BEGIN
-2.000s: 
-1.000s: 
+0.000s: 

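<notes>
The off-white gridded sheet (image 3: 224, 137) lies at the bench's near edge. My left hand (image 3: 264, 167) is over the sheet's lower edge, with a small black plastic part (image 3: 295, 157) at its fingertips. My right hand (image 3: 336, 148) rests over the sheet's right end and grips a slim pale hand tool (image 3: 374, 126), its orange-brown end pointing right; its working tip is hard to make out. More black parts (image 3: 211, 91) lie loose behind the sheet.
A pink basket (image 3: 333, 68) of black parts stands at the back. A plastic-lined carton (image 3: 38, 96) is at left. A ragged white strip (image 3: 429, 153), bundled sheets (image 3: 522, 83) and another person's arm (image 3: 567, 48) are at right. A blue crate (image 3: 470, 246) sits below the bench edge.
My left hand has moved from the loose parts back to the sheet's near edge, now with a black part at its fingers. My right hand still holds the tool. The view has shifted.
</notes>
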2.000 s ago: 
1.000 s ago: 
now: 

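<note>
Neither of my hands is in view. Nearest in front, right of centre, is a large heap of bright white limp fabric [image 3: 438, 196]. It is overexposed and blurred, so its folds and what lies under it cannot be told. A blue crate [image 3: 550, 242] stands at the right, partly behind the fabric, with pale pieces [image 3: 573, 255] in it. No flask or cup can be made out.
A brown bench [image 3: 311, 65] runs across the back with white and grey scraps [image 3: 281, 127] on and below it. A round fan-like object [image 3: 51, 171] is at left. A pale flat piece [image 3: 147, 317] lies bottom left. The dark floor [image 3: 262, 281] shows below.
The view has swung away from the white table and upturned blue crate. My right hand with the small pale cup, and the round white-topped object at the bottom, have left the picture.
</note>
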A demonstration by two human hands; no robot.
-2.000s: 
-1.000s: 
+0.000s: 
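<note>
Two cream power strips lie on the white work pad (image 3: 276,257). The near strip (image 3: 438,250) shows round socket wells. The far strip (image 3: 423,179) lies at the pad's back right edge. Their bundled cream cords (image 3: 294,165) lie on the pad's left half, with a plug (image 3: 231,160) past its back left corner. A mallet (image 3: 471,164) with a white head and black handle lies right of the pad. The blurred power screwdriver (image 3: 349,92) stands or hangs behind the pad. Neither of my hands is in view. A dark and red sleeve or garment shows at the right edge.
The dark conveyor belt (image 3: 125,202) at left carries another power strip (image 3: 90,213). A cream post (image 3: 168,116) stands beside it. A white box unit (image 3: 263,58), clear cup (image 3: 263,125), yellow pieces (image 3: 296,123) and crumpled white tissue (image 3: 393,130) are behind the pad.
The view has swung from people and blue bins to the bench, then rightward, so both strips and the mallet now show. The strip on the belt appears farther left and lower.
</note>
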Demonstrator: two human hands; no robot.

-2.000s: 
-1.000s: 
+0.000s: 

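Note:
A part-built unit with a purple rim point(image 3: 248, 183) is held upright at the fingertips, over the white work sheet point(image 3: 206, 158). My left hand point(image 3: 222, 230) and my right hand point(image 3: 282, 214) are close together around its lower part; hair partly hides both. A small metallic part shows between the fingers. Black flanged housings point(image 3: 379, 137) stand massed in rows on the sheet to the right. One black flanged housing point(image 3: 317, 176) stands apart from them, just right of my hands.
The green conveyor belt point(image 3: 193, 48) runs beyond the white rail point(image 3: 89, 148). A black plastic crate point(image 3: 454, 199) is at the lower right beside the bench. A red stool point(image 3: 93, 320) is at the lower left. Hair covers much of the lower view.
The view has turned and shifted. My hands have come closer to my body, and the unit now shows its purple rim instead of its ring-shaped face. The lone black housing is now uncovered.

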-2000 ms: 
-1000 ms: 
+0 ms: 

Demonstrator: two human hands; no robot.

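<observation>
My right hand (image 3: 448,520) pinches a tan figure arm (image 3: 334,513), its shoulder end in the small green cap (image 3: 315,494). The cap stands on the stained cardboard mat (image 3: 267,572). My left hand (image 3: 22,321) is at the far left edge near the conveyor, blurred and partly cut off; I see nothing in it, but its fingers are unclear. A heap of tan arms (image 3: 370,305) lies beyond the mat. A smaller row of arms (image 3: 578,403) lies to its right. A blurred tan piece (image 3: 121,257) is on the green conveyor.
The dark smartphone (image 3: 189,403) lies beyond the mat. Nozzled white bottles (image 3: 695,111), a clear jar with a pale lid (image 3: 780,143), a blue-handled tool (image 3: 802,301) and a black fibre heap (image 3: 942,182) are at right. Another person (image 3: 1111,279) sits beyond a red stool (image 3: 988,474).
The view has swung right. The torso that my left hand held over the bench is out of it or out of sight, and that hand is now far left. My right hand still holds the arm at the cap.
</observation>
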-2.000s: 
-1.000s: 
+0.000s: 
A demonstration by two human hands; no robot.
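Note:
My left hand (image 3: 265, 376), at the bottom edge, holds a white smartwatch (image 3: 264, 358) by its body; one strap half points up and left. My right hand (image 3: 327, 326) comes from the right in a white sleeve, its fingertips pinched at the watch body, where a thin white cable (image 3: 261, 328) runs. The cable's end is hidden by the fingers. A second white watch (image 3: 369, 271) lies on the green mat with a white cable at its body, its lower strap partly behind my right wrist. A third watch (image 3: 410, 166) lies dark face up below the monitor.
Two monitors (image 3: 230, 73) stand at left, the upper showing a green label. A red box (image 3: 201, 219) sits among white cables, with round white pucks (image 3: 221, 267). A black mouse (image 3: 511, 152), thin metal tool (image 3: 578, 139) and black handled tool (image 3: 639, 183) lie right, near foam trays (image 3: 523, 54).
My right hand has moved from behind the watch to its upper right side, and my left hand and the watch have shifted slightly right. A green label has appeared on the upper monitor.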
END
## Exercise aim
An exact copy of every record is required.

## Solved exercise
-2.000s: 
-1.000s: 
+0.000s: 

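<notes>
The off-white gridded sheet (image 3: 224, 137) lies at the bench's near edge. My left hand (image 3: 264, 167) is over the sheet's lower edge, with a small black plastic part (image 3: 295, 157) at its fingertips. My right hand (image 3: 336, 148) rests over the sheet's right end and grips a slim pale hand tool (image 3: 374, 126), its orange-brown end pointing right; its working tip is hard to make out. More black parts (image 3: 211, 91) lie loose behind the sheet.
A pink basket (image 3: 333, 68) of black parts stands at the back. A plastic-lined carton (image 3: 38, 96) is at left. A ragged white strip (image 3: 429, 153), bundled sheets (image 3: 522, 83) and another person's arm (image 3: 567, 48) are at right. A blue crate (image 3: 470, 246) sits below the bench edge.
My left hand has moved from the loose parts back to the sheet's near edge, now with a black part at its fingers. My right hand still holds the tool. The view has shifted.
</notes>
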2.000 s ago: 
1.000 s ago: 
now: 

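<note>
Neither of my hands is in view. Nearest in front, right of centre, is a large heap of bright white limp fabric [image 3: 438, 196]. It is overexposed and blurred, so its folds and what lies under it cannot be told. A blue crate [image 3: 550, 242] stands at the right, partly behind the fabric, with pale pieces [image 3: 573, 255] in it. No flask or cup can be made out.
A brown bench [image 3: 311, 65] runs across the back with white and grey scraps [image 3: 281, 127] on and below it. A round fan-like object [image 3: 51, 171] is at left. A pale flat piece [image 3: 147, 317] lies bottom left. The dark floor [image 3: 262, 281] shows below.
The view has swung away from the white table and upturned blue crate. My right hand with the small pale cup, and the round white-topped object at the bottom, have left the picture.
</note>
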A demonstration by two human hands; no robot.
-2.000s: 
-1.000s: 
+0.000s: 
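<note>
Two cream power strips lie on the white work pad (image 3: 276,257). The near strip (image 3: 438,250) shows round socket wells. The far strip (image 3: 423,179) lies at the pad's back right edge. Their bundled cream cords (image 3: 294,165) lie on the pad's left half, with a plug (image 3: 231,160) past its back left corner. A mallet (image 3: 471,164) with a white head and black handle lies right of the pad. The blurred power screwdriver (image 3: 349,92) stands or hangs behind the pad. Neither of my hands is in view. A dark and red sleeve or garment shows at the right edge.
The dark conveyor belt (image 3: 125,202) at left carries another power strip (image 3: 90,213). A cream post (image 3: 168,116) stands beside it. A white box unit (image 3: 263,58), clear cup (image 3: 263,125), yellow pieces (image 3: 296,123) and crumpled white tissue (image 3: 393,130) are behind the pad.
The view has swung from people and blue bins to the bench, then rightward, so both strips and the mallet now show. The strip on the belt appears farther left and lower.
</note>
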Demonstrator: two human hands; no robot.

-2.000s: 
-1.000s: 
+0.000s: 

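Note:
A part-built unit with a purple rim point(image 3: 248, 183) is held upright at the fingertips, over the white work sheet point(image 3: 206, 158). My left hand point(image 3: 222, 230) and my right hand point(image 3: 282, 214) are close together around its lower part; hair partly hides both. A small metallic part shows between the fingers. Black flanged housings point(image 3: 379, 137) stand massed in rows on the sheet to the right. One black flanged housing point(image 3: 317, 176) stands apart from them, just right of my hands.
The green conveyor belt point(image 3: 193, 48) runs beyond the white rail point(image 3: 89, 148). A black plastic crate point(image 3: 454, 199) is at the lower right beside the bench. A red stool point(image 3: 93, 320) is at the lower left. Hair covers much of the lower view.
The view has turned and shifted. My hands have come closer to my body, and the unit now shows its purple rim instead of its ring-shaped face. The lone black housing is now uncovered.
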
-2000 ms: 
-1000 ms: 
+0 ms: 

Demonstrator: two human hands; no robot.

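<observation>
My right hand (image 3: 448,520) pinches a tan figure arm (image 3: 334,513), its shoulder end in the small green cap (image 3: 315,494). The cap stands on the stained cardboard mat (image 3: 267,572). My left hand (image 3: 22,321) is at the far left edge near the conveyor, blurred and partly cut off; I see nothing in it, but its fingers are unclear. A heap of tan arms (image 3: 370,305) lies beyond the mat. A smaller row of arms (image 3: 578,403) lies to its right. A blurred tan piece (image 3: 121,257) is on the green conveyor.
The dark smartphone (image 3: 189,403) lies beyond the mat. Nozzled white bottles (image 3: 695,111), a clear jar with a pale lid (image 3: 780,143), a blue-handled tool (image 3: 802,301) and a black fibre heap (image 3: 942,182) are at right. Another person (image 3: 1111,279) sits beyond a red stool (image 3: 988,474).
The view has swung right. The torso that my left hand held over the bench is out of it or out of sight, and that hand is now far left. My right hand still holds the arm at the cap.
</observation>
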-2.000s: 
-1.000s: 
+0.000s: 
A demonstration by two human hands; no robot.
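Note:
My left hand (image 3: 265, 376), at the bottom edge, holds a white smartwatch (image 3: 264, 358) by its body; one strap half points up and left. My right hand (image 3: 327, 326) comes from the right in a white sleeve, its fingertips pinched at the watch body, where a thin white cable (image 3: 261, 328) runs. The cable's end is hidden by the fingers. A second white watch (image 3: 369, 271) lies on the green mat with a white cable at its body, its lower strap partly behind my right wrist. A third watch (image 3: 410, 166) lies dark face up below the monitor.
Two monitors (image 3: 230, 73) stand at left, the upper showing a green label. A red box (image 3: 201, 219) sits among white cables, with round white pucks (image 3: 221, 267). A black mouse (image 3: 511, 152), thin metal tool (image 3: 578, 139) and black handled tool (image 3: 639, 183) lie right, near foam trays (image 3: 523, 54).
My right hand has moved from behind the watch to its upper right side, and my left hand and the watch have shifted slightly right. A green label has appeared on the upper monitor.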

Output for the exercise is complete.